Asian Markets Tumble Amid Mideast Tensions

Asian markets are feeling the heat from geopolitical instability, with Tokyo’s Nikkei 225 falling 1.2% on Friday and extending its losing streak. The sell-off is driven by the ongoing Middle East conflict pushing oil prices above $100, fears of supply disruptions, and inflation concerns. Honda shares slid over 6% after projecting its first annual loss in nearly 70 years.

The Nikkei 225's tumble reflects broader anxieties, with the Middle East conflict driving crude oil prices higher and stoking inflation fears. Iran's threat to keep the Strait of Hormuz shut is a major factor, given that a significant percentage of crude oil and LNG bound for Asian markets passes through it.
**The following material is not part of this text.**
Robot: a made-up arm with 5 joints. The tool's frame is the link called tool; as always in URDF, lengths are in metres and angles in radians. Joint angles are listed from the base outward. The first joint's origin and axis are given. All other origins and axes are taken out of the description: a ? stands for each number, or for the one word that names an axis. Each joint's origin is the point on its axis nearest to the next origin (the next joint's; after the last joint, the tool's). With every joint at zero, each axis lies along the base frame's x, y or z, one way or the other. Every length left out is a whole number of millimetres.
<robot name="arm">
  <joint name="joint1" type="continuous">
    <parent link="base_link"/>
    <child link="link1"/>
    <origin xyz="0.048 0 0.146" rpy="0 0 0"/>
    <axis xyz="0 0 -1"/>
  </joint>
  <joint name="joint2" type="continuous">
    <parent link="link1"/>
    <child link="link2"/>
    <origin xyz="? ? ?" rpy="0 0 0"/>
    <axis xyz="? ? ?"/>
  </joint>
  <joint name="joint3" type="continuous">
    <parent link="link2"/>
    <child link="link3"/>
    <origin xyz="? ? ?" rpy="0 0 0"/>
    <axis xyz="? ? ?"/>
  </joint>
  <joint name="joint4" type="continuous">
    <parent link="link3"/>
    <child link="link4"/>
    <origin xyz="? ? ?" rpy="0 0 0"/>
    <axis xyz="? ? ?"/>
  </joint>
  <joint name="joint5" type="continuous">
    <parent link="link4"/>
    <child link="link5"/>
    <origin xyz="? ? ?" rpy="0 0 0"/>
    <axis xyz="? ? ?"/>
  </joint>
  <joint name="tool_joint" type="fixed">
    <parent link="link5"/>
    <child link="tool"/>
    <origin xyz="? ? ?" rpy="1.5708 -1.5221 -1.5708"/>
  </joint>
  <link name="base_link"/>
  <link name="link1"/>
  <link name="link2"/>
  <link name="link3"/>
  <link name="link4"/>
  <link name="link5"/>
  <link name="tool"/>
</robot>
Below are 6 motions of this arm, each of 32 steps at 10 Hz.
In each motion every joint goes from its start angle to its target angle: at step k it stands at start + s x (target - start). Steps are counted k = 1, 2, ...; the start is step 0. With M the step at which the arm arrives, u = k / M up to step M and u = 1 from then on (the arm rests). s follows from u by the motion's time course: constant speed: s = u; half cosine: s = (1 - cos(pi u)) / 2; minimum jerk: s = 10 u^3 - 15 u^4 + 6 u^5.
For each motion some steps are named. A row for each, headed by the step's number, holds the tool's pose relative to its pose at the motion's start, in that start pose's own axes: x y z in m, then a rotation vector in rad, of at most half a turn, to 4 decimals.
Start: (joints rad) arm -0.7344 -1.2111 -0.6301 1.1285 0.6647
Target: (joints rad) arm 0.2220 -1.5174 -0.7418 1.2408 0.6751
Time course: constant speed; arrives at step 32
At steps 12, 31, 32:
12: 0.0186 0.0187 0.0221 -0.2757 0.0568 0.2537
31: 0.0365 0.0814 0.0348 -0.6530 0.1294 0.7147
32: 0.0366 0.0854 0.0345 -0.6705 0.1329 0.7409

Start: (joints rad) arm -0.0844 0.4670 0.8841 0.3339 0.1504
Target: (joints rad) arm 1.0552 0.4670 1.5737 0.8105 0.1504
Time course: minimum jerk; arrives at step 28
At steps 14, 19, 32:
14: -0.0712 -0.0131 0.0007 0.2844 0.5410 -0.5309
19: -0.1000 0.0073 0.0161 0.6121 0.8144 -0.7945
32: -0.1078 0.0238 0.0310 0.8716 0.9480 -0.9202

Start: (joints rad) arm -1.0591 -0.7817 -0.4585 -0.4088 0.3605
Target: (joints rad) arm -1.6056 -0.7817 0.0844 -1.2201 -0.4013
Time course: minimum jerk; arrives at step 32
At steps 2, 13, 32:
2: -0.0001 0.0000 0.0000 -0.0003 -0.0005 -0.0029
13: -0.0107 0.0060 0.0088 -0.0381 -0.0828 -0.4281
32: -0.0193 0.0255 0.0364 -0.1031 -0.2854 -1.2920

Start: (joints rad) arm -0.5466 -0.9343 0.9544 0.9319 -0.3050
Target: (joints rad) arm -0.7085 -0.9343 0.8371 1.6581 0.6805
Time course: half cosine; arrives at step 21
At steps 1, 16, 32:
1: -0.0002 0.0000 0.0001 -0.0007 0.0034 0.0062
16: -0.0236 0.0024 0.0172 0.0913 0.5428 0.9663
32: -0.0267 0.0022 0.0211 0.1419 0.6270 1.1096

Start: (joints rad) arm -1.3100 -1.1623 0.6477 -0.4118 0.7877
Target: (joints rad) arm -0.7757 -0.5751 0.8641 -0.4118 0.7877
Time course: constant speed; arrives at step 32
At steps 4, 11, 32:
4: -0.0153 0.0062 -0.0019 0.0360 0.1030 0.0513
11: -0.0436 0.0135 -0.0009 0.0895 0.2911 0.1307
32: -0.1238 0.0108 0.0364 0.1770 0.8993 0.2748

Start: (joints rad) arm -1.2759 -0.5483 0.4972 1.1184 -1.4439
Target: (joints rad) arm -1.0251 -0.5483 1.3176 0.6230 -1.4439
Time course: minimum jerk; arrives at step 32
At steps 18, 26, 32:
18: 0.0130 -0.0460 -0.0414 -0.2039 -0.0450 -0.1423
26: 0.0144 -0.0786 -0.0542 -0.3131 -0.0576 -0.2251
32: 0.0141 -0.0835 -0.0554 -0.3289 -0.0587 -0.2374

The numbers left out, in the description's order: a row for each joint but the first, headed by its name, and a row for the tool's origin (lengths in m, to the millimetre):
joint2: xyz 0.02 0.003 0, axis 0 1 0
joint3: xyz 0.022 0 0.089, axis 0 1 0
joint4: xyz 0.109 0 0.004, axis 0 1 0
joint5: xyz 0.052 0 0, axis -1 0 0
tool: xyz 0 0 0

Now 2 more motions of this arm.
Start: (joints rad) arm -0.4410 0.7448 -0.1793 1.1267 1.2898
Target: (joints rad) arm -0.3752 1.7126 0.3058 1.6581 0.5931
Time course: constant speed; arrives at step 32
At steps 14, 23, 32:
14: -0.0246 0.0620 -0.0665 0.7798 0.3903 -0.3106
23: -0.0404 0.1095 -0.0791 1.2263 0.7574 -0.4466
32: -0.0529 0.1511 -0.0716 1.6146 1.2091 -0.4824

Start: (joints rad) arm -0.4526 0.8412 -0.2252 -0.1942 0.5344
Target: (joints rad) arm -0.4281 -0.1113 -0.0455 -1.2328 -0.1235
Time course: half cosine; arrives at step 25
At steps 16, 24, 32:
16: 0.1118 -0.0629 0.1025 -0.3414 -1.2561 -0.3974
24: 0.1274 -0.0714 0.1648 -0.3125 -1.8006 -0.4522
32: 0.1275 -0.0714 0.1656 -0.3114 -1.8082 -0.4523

Japan, which relies on the Middle East for about 90% of its crude oil imports, is particularly vulnerable. The conflict has already disrupted critical energy routes, shaken commodity markets, and raised questions about financial stability. Some analysts are warning that a protracted Middle East conflict may push the Japanese economy toward recession. Japan has announced it would release about 80 million barrels of oil from its strategic reserves to mitigate the impact of global disruptions. Honda's projected annual loss, contributing to the Nikkei's decline, is due to $15.7 billion in restructuring costs at its electric-vehicle business. The company expects an annual loss of up to 630 billion yen, a stark contrast to prior expectations of a 360 billion yen profit. This revision is linked to a slowdown in the global EV market and heightened competition from local EV firms in China.